ASSIGNMENT: Could you write out the listing below exactly as it stands, leaving out the pictures?

DATA SHOWN below:

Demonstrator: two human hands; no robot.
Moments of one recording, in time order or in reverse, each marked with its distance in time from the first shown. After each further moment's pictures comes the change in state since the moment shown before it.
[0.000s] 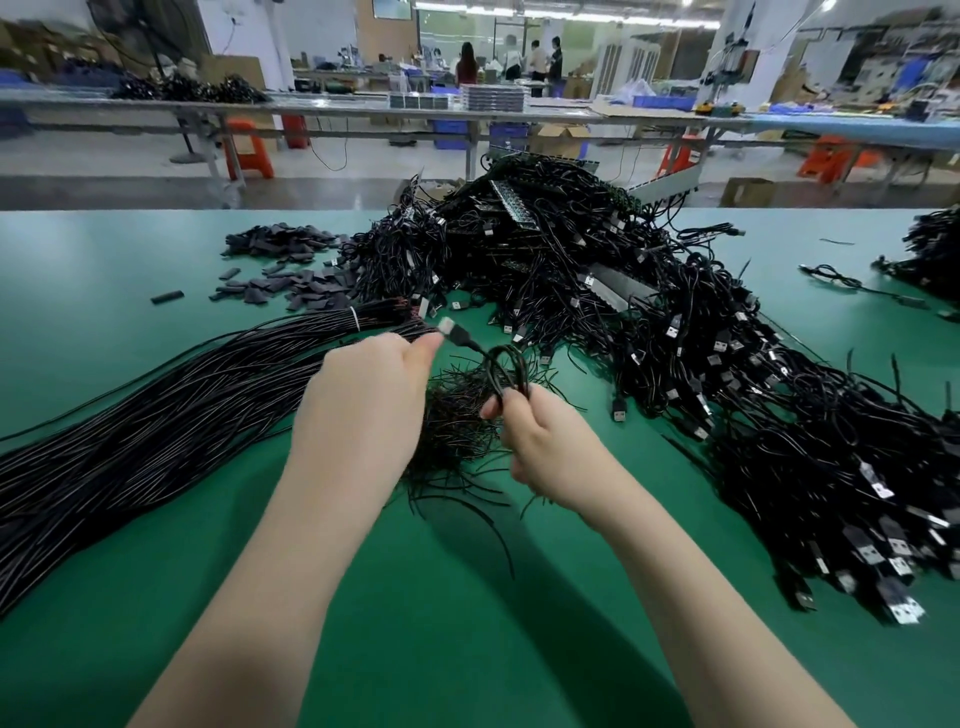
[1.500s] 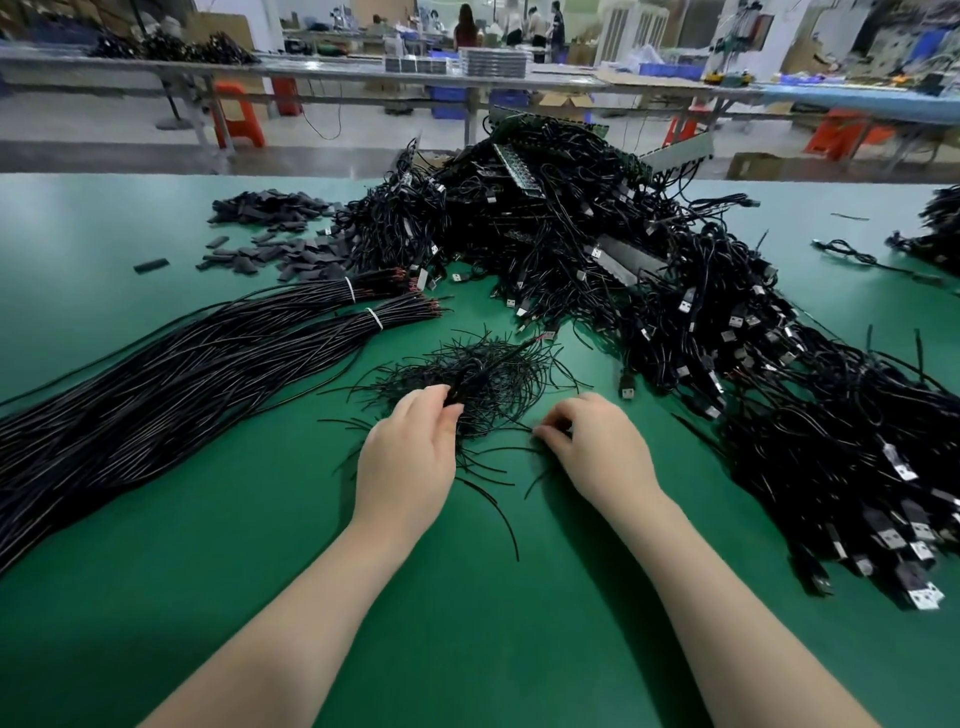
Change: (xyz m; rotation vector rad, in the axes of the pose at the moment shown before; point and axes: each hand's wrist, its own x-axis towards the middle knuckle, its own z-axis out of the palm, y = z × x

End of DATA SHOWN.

RESPONSE BELOW:
Demonstrator: two human hands; no robot.
Moments of one recording, in time order or in reverse, each marked with its distance in time from the first shown. After each further moment's pictures comes the change in state since the moment shown before it.
[0.000s] 
[1.500s] 
Change: (xyz m; rotation vector rad, in the axes of the pose at the moment shown before; point and axes: each hand's wrist, its own x-axis towards the middle knuckle, its own z-axis out of the palm, y = z × x

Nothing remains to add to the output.